What is required =>
A verbatim copy of every record is needed.

Records for the task =>
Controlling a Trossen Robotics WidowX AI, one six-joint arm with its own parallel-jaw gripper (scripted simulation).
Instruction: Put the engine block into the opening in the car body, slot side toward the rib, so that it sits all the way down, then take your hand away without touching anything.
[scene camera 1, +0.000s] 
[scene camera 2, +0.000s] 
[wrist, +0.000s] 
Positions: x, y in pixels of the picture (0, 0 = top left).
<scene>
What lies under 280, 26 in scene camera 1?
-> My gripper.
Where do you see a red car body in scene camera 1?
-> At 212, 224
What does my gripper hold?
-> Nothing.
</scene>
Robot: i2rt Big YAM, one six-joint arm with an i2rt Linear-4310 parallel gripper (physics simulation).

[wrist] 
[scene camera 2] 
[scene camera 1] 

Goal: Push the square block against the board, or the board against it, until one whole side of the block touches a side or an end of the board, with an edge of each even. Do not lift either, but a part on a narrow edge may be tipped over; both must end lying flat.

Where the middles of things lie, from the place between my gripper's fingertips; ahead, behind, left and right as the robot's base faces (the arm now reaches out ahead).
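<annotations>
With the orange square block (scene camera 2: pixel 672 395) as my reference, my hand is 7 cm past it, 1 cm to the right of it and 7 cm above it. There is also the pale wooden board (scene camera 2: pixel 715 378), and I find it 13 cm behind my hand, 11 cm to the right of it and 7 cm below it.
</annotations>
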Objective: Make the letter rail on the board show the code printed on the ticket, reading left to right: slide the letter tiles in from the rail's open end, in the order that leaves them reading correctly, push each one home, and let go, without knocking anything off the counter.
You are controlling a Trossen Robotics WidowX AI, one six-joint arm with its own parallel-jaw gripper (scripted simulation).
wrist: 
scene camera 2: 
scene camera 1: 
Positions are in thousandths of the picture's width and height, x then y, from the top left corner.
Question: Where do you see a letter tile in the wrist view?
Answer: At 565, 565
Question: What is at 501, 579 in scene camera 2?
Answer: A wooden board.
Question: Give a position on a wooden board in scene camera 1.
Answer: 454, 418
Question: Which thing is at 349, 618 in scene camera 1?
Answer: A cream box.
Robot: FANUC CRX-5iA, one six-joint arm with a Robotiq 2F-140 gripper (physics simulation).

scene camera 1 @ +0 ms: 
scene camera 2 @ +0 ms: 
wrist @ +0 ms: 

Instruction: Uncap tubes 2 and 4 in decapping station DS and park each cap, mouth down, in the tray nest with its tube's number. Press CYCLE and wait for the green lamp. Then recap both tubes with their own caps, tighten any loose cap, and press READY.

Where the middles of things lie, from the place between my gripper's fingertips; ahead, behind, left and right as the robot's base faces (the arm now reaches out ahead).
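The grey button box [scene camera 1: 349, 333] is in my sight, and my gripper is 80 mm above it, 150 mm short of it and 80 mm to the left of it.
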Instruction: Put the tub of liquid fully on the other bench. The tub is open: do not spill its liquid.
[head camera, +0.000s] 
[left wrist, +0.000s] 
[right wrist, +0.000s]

Response box =>
Controlling a Trossen Robotics WidowX AI, one six-joint arm with its own parallel-jaw gripper (scripted simulation).
Instruction: Put the engine block into the opening in the car body, slot side toward the rib, so that it sits all the way down, then take your hand away without touching anything.
[scene camera 1, +0.000s] 
[scene camera 2, +0.000s] 
[wrist, +0.000s] 
Positions: x, y in pixels of the picture (0, 0 = top left).
<scene>
What lies under 280, 26 in scene camera 1?
-> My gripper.
Where do you see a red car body in scene camera 1?
-> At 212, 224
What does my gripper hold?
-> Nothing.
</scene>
Robot: i2rt Big YAM, one six-joint arm with an i2rt Linear-4310 parallel gripper (physics simulation).

[wrist] 
[scene camera 2] 
[scene camera 1] 

Goal: Push the square block against the board, or the board against it, until one whole side of the block touches a side or an end of the board, with an edge of each even. Do not lift either, but a part on a narrow edge may be tipped over; both must end lying flat.

Where the middles of things lie, from the place between my gripper's fingertips; ahead, behind, left and right as the robot's base faces (the arm now reaches out ahead).
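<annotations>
With the orange square block (scene camera 2: pixel 672 395) as my reference, my hand is 7 cm past it, 1 cm to the right of it and 7 cm above it. There is also the pale wooden board (scene camera 2: pixel 715 378), and I find it 13 cm behind my hand, 11 cm to the right of it and 7 cm below it.
</annotations>
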Objective: Make the letter rail on the board show the code printed on the ticket, reading left to right: slide the letter tiles in from the rail's open end, in the order that leaves them reading correctly, push each one home, and let go, without knocking anything off the counter.
You are controlling a Trossen Robotics WidowX AI, one six-joint arm with its own parallel-jaw gripper (scripted simulation).
wrist: 
scene camera 2: 
scene camera 1: 
Positions are in thousandths of the picture's width and height, x then y, from the top left corner.
Question: Where do you see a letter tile in the wrist view?
Answer: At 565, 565
Question: What is at 501, 579 in scene camera 2?
Answer: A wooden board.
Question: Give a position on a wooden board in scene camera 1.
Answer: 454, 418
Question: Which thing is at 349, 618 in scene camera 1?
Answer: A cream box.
Robot: FANUC CRX-5iA, one six-joint arm with a Robotiq 2F-140 gripper (physics simulation).

scene camera 1 @ +0 ms: 
scene camera 2 @ +0 ms: 
wrist @ +0 ms: 

Instruction: Uncap tubes 2 and 4 in decapping station DS and park each cap, mouth down, in the tray nest with its tube's number. Press CYCLE and wait for the green lamp. Then recap both tubes with their own caps, tighten any loose cap, and press READY.

Where the middles of things lie, from the place between my gripper's fingertips; ahead, behind, left and right as the robot's base faces (the arm now reaches out ahead).
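The grey button box [scene camera 1: 349, 333] is in my sight, and my gripper is 80 mm above it, 150 mm short of it and 80 mm to the left of it.
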Instruction: Put the tub of liquid fully on the other bench. The tub is open: do not spill its liquid.
[head camera, +0.000s] 
[left wrist, +0.000s] 
[right wrist, +0.000s]

There is nothing else to add to the answer.